I think for a long time England never had to consider the differences between England and the UK and England and Wales and England and Scotland because, being a super-power you can buy your way out of that sort of problem and who doesn't want to be on the winning side. It's become harder now that people in Scotland and Wales are questioning what winning looks like. The fact that London is a mega-city and not in the middle of the UK makes that even harder to manage. (The Irish Question is a bit different and was managed by expelling an ungrateful Ireland once its usefulness had passed.)

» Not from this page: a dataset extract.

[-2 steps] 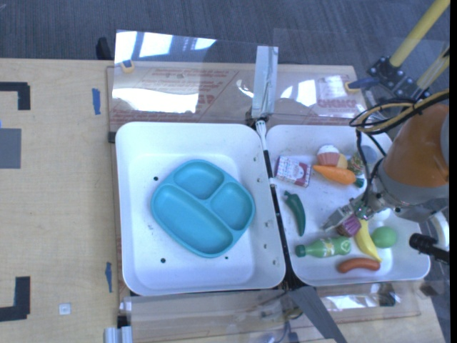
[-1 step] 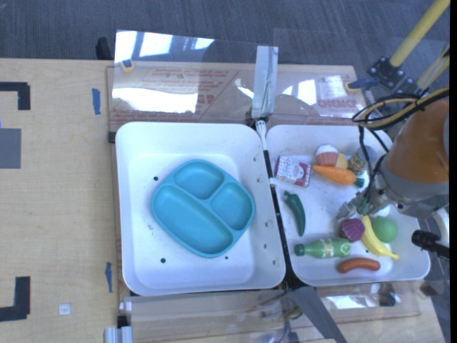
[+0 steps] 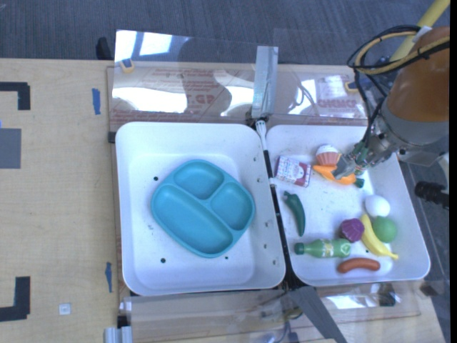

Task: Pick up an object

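We see the gripper (image 3: 351,164) low in the right bin (image 3: 418,213), down over an orange toy (image 3: 335,174) near the bin's back wall. Whether it is open or shut on the toy we cannot tell; the tip is small and blurred against the toy.

Just to the gripper's left sits a cupcake-like piece (image 3: 328,153), touching or nearly touching the orange toy, and further left a red-and-white packet (image 3: 292,171). Nearer the camera from the gripper lie a green pepper (image 3: 295,212), a green bottle (image 3: 323,248), a purple piece (image 3: 351,229), a white egg (image 3: 377,206), a banana (image 3: 374,239), a green ball (image 3: 385,229) and a sausage (image 3: 358,265). Those last few crowd together, which, we judge, makes the orange toy at the back the easier target.

Far to the gripper's left, the other bin (image 3: 136,191) holds a blue divided plate (image 3: 203,207).

We judge the pick is at the grasp stage, not yet lifted; the cupcake alongside could be nudged.
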Motion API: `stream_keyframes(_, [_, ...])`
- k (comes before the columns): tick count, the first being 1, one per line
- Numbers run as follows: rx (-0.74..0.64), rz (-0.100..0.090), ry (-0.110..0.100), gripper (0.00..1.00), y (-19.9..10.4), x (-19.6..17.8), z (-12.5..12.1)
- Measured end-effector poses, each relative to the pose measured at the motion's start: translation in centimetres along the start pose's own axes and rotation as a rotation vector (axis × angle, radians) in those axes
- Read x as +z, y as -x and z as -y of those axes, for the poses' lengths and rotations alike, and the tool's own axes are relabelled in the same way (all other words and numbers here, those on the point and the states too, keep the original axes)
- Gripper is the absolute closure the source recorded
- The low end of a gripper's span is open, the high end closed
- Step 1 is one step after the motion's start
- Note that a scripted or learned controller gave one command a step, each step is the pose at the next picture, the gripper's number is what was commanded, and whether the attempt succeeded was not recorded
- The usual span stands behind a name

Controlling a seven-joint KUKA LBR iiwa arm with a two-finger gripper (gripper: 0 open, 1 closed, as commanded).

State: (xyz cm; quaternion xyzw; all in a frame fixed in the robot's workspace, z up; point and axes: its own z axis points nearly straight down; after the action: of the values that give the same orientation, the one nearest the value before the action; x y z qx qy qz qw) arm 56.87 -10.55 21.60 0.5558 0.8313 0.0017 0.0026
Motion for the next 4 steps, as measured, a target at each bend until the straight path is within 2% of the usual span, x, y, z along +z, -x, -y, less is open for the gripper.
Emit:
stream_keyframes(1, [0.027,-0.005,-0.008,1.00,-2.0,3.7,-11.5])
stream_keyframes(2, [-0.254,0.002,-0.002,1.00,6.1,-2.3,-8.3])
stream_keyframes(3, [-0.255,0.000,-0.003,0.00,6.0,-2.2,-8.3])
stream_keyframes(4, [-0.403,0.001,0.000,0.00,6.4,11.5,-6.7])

I don't think it's a legacy of the monarchy per se and Britain is not historically the worst country in Europe for having a closed, powerful elite clustered around the monarch. Perhaps the opposite. The UK has been a constitutional monarchy since before it was the UK. For about six months in the 1640's we had a government in England that was so radically socialist that neither radicalism or socialism had been invented yet. In Scotland we had a radical democratic theocracy. Then we both had Oliver Cromwell. Since the 1640's the powers of the monarch, both personally and embodied in the notion of the Crown have been more regulated than in e.g. France or Russia or the Italian duchies.
The richest person in Britain (perhaps the world,) during the Industrial Revolution was the Marquis of Bute, a Scot who lived in Wales.
In some regards the North South divide is quite recent. Or at least it was different in the past. In the industrial revolution when the North and Scotland and Wales had all the coal, iron, ports, and industry the South was poor, rural, backwards and suffering from neglect. Or you might argue that the divide goes back to the Reformation, the Rising of the Northern Earls and the Elizabethan Reprisals. Or perhaps further back to the Harrowing of the North by William the Conqueror.
Or perhaps its just what happens in a long, thin island country.
But, the British aristocracy (plutocracy?) have been very good at maintaining both actual power and the idea that they ought to be in power.